● Your instructions:
Whenever a line in the entries includes the word "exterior", copy that line out.

[Extracted data entries]
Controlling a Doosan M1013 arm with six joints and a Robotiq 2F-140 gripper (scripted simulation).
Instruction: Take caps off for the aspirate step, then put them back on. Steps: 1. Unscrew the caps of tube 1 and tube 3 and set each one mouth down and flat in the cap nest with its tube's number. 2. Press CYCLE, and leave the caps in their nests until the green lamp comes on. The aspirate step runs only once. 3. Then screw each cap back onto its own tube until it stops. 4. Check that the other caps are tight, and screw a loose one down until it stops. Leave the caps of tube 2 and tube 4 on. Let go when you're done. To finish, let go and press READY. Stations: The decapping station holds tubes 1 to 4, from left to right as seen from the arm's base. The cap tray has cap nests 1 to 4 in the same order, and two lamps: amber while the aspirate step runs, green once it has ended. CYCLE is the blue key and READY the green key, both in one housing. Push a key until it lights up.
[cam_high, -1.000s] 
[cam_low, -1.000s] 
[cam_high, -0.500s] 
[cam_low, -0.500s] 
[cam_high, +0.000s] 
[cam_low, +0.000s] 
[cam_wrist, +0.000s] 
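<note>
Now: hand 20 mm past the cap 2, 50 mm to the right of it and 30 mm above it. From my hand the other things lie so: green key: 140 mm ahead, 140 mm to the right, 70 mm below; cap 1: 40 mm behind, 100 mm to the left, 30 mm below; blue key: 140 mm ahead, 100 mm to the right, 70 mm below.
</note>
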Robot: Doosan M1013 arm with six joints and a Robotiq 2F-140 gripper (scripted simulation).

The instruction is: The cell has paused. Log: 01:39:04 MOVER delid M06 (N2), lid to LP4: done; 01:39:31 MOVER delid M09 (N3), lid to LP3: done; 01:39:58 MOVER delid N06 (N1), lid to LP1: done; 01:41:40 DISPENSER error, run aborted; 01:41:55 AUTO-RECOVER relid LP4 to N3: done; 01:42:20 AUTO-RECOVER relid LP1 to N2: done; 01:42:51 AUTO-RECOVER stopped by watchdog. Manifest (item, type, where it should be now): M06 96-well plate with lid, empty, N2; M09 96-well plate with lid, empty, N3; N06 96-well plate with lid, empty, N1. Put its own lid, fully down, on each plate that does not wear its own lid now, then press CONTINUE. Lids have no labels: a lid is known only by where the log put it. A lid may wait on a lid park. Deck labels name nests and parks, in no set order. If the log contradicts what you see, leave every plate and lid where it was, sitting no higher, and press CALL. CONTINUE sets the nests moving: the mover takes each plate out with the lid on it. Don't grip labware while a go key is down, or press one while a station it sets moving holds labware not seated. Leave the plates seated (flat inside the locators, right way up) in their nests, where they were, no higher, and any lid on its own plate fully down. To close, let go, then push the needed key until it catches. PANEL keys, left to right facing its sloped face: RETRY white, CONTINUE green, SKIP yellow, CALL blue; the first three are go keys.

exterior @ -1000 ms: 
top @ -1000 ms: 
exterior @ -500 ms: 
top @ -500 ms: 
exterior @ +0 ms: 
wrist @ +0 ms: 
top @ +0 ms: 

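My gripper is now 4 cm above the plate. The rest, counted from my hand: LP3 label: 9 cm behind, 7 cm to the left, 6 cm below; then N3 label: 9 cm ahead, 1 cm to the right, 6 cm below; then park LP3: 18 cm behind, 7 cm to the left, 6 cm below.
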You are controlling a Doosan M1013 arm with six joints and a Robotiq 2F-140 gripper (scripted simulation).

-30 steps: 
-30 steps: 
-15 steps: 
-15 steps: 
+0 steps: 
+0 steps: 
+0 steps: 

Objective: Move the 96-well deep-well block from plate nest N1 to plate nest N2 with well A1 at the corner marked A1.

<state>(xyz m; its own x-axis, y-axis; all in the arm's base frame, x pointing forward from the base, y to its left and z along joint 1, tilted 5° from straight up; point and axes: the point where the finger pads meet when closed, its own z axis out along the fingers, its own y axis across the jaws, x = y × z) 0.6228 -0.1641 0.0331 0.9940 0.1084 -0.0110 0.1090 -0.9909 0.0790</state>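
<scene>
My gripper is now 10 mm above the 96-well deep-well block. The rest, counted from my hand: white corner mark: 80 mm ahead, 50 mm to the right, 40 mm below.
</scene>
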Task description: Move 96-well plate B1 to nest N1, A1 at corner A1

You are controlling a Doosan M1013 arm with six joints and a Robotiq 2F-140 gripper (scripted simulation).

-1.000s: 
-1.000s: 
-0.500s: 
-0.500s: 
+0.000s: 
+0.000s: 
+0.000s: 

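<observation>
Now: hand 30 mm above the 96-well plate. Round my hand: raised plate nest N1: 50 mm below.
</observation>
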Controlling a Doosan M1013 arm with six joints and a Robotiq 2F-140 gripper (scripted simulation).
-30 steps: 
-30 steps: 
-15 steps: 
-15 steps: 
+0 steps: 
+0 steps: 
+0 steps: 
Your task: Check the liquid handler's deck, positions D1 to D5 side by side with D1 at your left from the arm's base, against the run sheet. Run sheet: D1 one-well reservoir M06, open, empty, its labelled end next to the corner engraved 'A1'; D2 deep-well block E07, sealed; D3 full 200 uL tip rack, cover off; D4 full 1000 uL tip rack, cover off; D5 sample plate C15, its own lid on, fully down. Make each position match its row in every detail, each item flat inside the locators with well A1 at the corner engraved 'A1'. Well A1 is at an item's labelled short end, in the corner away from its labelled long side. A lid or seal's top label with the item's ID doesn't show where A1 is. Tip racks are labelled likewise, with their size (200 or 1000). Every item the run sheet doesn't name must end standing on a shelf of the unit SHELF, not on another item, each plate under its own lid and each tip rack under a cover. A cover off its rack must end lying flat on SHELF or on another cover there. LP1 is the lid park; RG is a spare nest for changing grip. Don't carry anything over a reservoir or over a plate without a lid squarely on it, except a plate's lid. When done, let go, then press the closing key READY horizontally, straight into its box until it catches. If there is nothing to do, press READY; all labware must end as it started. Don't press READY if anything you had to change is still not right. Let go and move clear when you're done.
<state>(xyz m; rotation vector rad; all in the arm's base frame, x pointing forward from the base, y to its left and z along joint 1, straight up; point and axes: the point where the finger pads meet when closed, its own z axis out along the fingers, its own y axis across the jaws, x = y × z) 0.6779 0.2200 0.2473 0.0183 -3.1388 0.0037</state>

● Final answer:
exterior @ -1000 ms: 
exterior @ -500 ms: 
exterior @ +0 ms: 

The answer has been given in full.